Thursday, July 10, 2008

Royal Arsenal?

"F**k you, Adebayor, you f**king worthless f**ker - can't you f**king hit that f**king ball properly? For f**k's sake, you big f**king lumphead, you're paid like a f**king king, and you can't even f**king shoot?! F**k you, Wenger should sell your f**king arse and bring in a real f**king striker. One is not amused."

- Queen Elizabeth II, on the couch, on any given Saturday.

I've been thinking.

It's not an original thought, but it's one that is very tantalising. We know that we're deep in debt from the stadium, and that those financial constraints are hindering our chance of short-term success. We know that the vultures are circling. We know that a wealthy benefactor with loads of spare cash is needed to compete with the debt-laden monsters of Chelski and Man USA.

We need a sugar daddy.

Why not the Queen?

She's a gooner. She's quite a wealthy woman. She likes Cesc Fabregas. I'm sure she'd be quite happy to reach into her petty cash and buy our club. It's a nice little club, with a homely, establishment kind of feel. We could install a balcony at Emirates and she could wave to the crowd before games.

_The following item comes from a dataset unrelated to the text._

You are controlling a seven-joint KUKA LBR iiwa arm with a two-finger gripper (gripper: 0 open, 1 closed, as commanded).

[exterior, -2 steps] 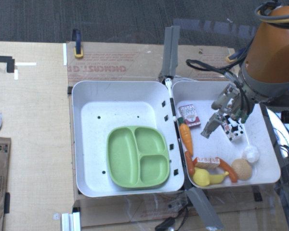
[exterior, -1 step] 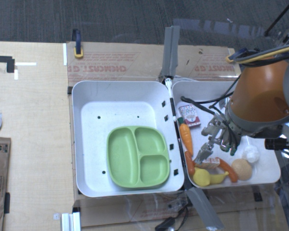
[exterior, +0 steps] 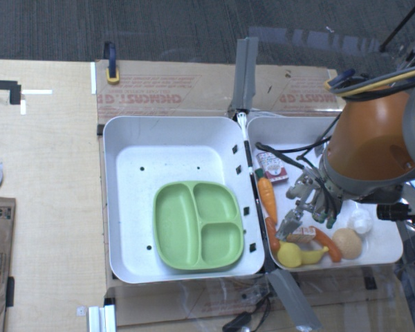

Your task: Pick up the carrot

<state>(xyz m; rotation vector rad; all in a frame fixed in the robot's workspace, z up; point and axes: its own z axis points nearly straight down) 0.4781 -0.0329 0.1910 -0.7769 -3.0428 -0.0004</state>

It's a thought. She'd have the cash to buy Villa and Benzema, Akinfeev and Kompany. And, she could order Ashley Cole flogged by royal command. If she had just reason, of course. Which she would. At any rate, she has the resources to make Arsenal the Chelski of North London.

It's not going to happen, if only because the Queen's supposed to be above petty domestic machinations. She's supposed to represent the vulgarity and crassness of the British peoples as well as the pure class that is Arsenal. So, she can't show her allegiance to the prettiest, loveliest, most wonderful club in the world.